Your assignment:
Where "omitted" occurs in a line of the entries below, copy that line.

Exercise data:
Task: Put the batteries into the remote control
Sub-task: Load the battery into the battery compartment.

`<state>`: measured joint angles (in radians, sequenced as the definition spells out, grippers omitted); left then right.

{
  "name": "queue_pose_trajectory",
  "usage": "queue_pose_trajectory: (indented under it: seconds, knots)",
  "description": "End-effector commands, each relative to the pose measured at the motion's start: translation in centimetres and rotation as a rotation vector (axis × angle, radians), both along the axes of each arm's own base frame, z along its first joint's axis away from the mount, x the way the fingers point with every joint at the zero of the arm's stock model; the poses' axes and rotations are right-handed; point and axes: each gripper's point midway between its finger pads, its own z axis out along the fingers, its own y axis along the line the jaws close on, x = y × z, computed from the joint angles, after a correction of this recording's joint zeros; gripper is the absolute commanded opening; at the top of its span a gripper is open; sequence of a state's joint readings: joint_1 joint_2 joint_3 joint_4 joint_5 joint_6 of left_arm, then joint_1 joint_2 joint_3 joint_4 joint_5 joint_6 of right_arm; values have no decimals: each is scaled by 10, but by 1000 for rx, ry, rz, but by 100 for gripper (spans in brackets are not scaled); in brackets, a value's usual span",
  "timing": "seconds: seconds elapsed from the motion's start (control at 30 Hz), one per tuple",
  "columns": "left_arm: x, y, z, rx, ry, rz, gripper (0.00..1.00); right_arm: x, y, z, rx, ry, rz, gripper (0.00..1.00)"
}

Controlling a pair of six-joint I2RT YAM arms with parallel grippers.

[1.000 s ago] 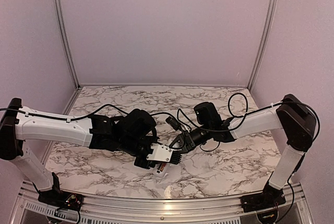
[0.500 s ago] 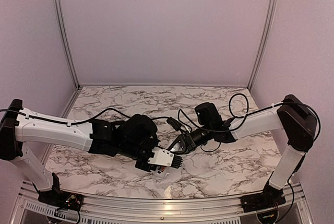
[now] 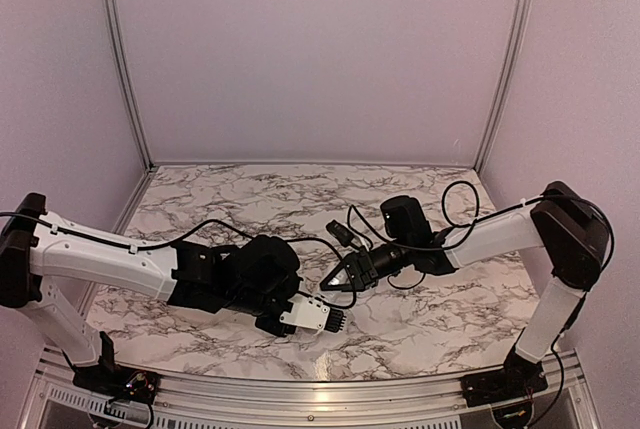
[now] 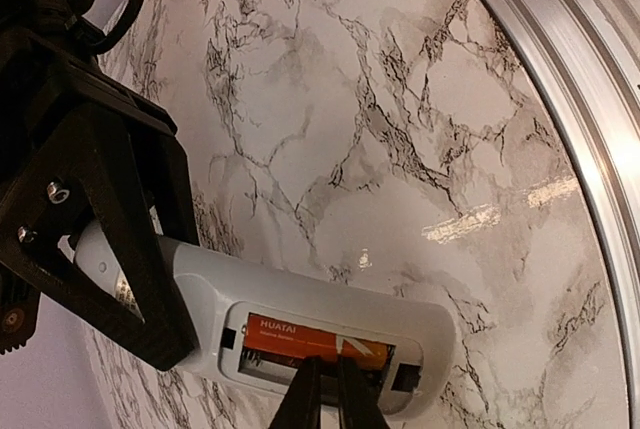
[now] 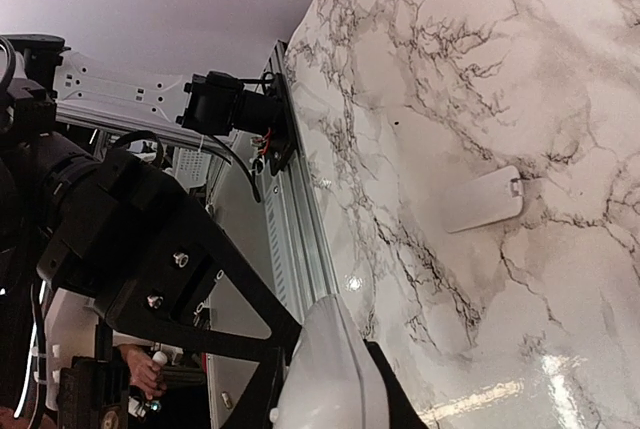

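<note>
The white remote control (image 4: 300, 299) hangs just above the marble with its back compartment open. One orange battery (image 4: 310, 337) lies in the far slot. My right gripper (image 5: 330, 381) is shut on one end of the remote (image 5: 335, 359), a finger on each side. My left gripper (image 4: 322, 389) is shut, fingers pressed together with nothing seen between them. Its tips reach into the compartment against the battery's near side. In the top view both grippers meet over the near middle of the table (image 3: 430, 334).
A small flat white cover plate (image 5: 485, 199) lies on the marble beyond the remote. The aluminium front rail (image 4: 590, 149) runs close by. Loose cables (image 3: 455, 194) loop over the right arm. Plain walls close the back and sides.
The left arm has swung lower towards the front edge and slightly right. The right gripper has shifted only a little. Both grippers stay shut.
</note>
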<state>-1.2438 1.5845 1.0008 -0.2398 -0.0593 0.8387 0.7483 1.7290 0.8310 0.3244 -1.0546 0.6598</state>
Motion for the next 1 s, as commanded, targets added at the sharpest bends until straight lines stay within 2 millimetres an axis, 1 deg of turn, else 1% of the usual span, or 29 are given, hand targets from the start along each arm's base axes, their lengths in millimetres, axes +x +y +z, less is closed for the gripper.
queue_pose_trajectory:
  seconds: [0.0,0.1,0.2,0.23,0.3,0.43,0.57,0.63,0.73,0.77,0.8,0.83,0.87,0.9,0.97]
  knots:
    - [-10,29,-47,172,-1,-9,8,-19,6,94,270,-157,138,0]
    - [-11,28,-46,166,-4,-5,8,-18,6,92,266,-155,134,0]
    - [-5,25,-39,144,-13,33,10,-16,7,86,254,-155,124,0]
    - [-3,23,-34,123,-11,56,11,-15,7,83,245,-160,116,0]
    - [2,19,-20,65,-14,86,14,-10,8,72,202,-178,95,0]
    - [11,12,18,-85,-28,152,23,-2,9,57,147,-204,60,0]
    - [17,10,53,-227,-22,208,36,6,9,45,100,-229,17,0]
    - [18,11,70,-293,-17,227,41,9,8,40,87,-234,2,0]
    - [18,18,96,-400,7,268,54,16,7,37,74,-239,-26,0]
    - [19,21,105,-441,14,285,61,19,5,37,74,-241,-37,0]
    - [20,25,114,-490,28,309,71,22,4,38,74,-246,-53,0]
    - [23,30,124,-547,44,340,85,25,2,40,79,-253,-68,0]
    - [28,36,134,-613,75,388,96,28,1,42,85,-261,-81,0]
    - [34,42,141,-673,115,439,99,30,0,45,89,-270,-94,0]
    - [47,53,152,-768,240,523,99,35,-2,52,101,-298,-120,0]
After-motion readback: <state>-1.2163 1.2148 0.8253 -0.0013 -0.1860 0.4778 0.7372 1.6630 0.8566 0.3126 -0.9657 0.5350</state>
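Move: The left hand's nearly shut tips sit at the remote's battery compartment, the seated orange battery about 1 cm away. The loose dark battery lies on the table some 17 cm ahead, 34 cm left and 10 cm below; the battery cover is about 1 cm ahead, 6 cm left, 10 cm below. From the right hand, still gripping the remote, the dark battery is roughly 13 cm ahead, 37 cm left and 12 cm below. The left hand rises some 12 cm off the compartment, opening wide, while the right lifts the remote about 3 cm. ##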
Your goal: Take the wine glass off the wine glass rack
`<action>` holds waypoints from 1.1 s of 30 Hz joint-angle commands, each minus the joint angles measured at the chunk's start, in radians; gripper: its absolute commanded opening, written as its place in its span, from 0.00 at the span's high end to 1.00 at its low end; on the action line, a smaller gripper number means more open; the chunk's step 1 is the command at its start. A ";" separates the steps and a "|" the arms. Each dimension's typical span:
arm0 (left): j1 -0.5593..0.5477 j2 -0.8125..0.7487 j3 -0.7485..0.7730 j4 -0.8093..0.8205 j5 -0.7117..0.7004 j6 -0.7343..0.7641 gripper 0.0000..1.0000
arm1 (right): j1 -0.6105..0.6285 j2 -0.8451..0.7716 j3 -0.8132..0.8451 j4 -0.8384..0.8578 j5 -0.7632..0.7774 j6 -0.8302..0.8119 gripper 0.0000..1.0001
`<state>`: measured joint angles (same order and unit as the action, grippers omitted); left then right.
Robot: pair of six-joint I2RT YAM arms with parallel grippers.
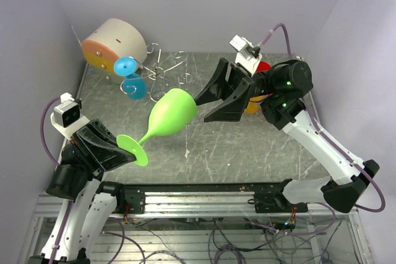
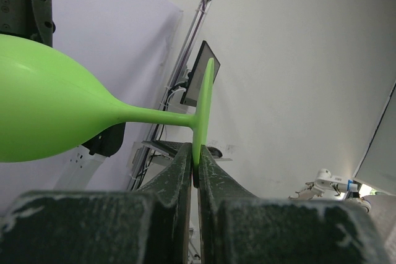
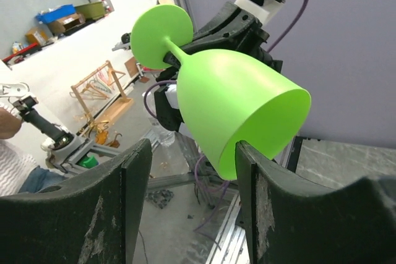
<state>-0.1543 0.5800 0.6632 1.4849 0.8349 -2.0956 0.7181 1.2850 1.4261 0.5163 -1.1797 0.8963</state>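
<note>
A green wine glass hangs tilted in the air over the table, clear of the silver wire wine glass rack at the back. My left gripper is shut on the rim of its round foot, with the thin disc pinched between the fingertips. In the left wrist view the bowl fills the left side. My right gripper is open at the bowl's mouth. In the right wrist view the bowl's rim sits just beyond the right finger; I cannot tell whether they touch.
A blue wine glass hangs on the rack's left side. A beige-and-orange cylinder stands at the back left. Orange and red objects sit behind my right gripper. Purple walls close in the table on the left, back and right.
</note>
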 commanded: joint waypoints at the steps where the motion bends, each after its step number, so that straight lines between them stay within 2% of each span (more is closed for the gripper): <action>1: -0.010 -0.001 -0.005 0.245 0.001 -0.073 0.87 | 0.032 -0.009 -0.015 0.092 0.028 0.017 0.45; 7: -0.011 -0.004 -0.007 0.245 -0.005 -0.066 0.88 | 0.082 0.010 -0.020 0.105 0.041 0.007 0.47; 12: -0.011 -0.009 -0.019 0.245 -0.007 -0.062 0.88 | 0.109 0.020 -0.031 0.131 0.047 0.012 0.56; 16: -0.011 -0.012 -0.034 0.245 -0.011 -0.058 0.89 | 0.115 0.022 -0.037 0.129 0.048 0.002 0.82; 18: -0.011 -0.015 -0.043 0.245 -0.011 -0.055 0.89 | 0.116 0.016 -0.035 0.107 0.054 -0.024 1.00; 19: -0.011 -0.018 -0.048 0.245 -0.012 -0.052 0.88 | 0.115 0.010 -0.030 0.073 0.061 -0.055 1.00; 20: -0.011 -0.020 -0.053 0.245 -0.013 -0.051 0.86 | 0.115 0.003 -0.023 0.030 0.069 -0.091 1.00; 23: -0.011 -0.024 -0.075 0.242 -0.014 -0.046 0.60 | 0.114 -0.030 0.000 -0.125 0.101 -0.209 1.00; 25: -0.011 -0.031 -0.093 0.236 -0.015 -0.040 0.48 | 0.112 -0.052 0.038 -0.267 0.147 -0.318 1.00; 29: -0.011 -0.060 -0.131 0.170 -0.009 0.008 0.39 | 0.107 -0.085 0.117 -0.492 0.275 -0.484 1.00; 33: -0.011 -0.121 -0.172 0.059 -0.023 0.078 0.33 | 0.103 -0.125 0.152 -0.581 0.458 -0.567 1.00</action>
<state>-0.1612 0.5209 0.5129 1.4849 0.8078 -2.0865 0.8295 1.2144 1.5272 0.0959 -0.9497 0.4965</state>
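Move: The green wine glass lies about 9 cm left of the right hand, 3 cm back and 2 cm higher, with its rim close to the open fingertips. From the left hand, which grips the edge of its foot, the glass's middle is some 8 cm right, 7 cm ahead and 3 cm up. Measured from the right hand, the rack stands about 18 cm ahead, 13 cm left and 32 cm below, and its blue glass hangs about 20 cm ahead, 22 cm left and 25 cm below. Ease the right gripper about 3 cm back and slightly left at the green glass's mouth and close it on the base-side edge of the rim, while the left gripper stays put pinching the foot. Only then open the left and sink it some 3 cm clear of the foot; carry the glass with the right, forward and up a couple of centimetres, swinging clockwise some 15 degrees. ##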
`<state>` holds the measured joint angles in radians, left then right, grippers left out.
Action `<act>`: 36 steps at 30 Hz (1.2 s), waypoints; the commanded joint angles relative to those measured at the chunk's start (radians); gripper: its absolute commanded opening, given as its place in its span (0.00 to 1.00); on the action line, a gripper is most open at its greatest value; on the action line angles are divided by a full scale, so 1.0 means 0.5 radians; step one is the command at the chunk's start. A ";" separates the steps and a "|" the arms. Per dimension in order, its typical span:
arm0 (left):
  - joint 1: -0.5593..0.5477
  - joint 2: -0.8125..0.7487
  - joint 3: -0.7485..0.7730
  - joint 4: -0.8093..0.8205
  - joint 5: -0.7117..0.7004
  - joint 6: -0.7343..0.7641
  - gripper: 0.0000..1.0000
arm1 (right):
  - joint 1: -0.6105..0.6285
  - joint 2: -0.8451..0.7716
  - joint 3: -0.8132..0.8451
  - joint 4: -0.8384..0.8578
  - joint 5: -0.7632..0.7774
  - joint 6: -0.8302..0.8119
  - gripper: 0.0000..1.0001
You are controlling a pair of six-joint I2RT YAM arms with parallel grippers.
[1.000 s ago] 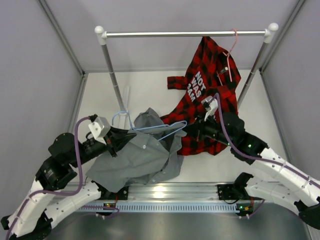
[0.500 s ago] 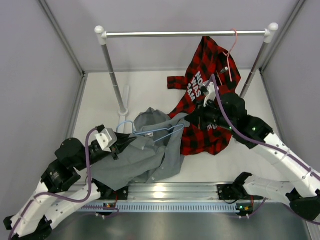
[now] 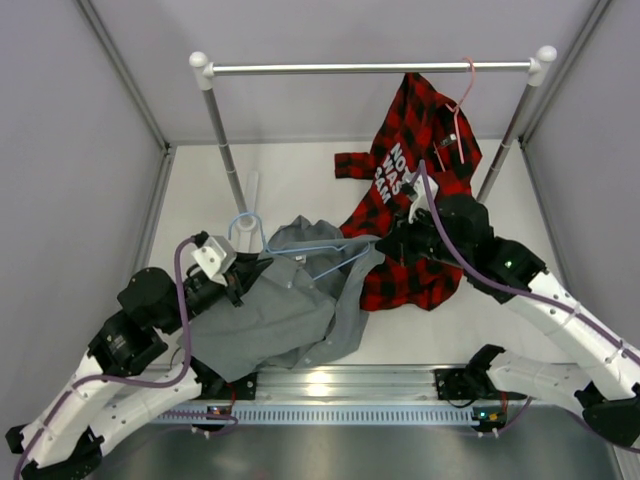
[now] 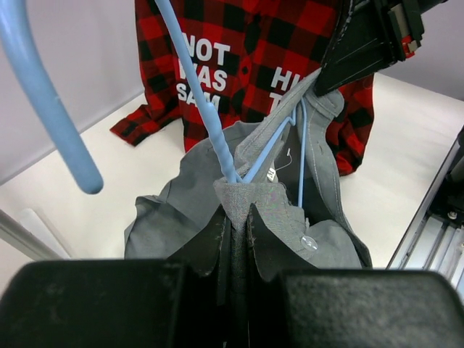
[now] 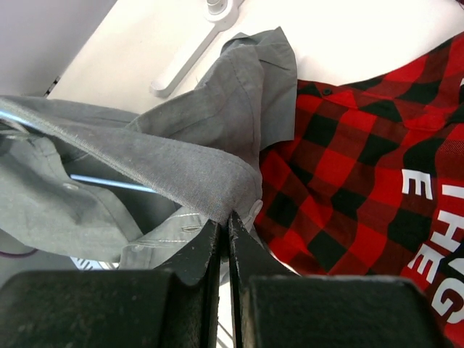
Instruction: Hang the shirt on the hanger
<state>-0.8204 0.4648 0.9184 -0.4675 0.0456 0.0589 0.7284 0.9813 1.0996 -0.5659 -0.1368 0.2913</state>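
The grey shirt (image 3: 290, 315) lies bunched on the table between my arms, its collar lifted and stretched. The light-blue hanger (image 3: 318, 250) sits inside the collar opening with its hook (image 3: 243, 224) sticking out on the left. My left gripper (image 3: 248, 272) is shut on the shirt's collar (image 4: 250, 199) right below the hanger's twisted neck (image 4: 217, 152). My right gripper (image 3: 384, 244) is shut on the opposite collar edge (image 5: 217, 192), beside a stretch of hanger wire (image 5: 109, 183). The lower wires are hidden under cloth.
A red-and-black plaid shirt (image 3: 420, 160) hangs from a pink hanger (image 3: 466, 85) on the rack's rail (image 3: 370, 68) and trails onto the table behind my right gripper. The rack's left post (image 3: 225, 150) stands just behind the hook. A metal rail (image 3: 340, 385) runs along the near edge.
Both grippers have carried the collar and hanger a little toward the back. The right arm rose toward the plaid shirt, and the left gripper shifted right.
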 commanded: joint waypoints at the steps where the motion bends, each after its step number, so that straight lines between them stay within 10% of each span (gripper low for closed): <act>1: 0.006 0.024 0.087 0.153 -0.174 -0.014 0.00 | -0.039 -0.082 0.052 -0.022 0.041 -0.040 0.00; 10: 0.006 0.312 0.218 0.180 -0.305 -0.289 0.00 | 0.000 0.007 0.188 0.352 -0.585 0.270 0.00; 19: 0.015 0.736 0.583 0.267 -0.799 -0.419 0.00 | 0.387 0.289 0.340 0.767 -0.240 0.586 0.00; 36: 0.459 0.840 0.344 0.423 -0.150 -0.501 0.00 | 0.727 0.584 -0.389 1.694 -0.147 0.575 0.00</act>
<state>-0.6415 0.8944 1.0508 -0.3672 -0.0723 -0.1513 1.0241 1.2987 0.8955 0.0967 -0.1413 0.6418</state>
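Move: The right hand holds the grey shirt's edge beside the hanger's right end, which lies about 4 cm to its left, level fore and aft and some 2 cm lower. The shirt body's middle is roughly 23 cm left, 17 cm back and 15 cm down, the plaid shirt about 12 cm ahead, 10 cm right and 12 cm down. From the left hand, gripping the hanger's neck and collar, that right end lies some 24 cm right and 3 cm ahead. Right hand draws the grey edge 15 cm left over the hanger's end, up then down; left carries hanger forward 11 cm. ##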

Task response:
`<state>`: measured joint angles (in radians, sequenced as the definition spells out, grippers omitted); left then right.
`<state>`: measured joint angles (same order and unit as the action, grippers omitted); left then right.

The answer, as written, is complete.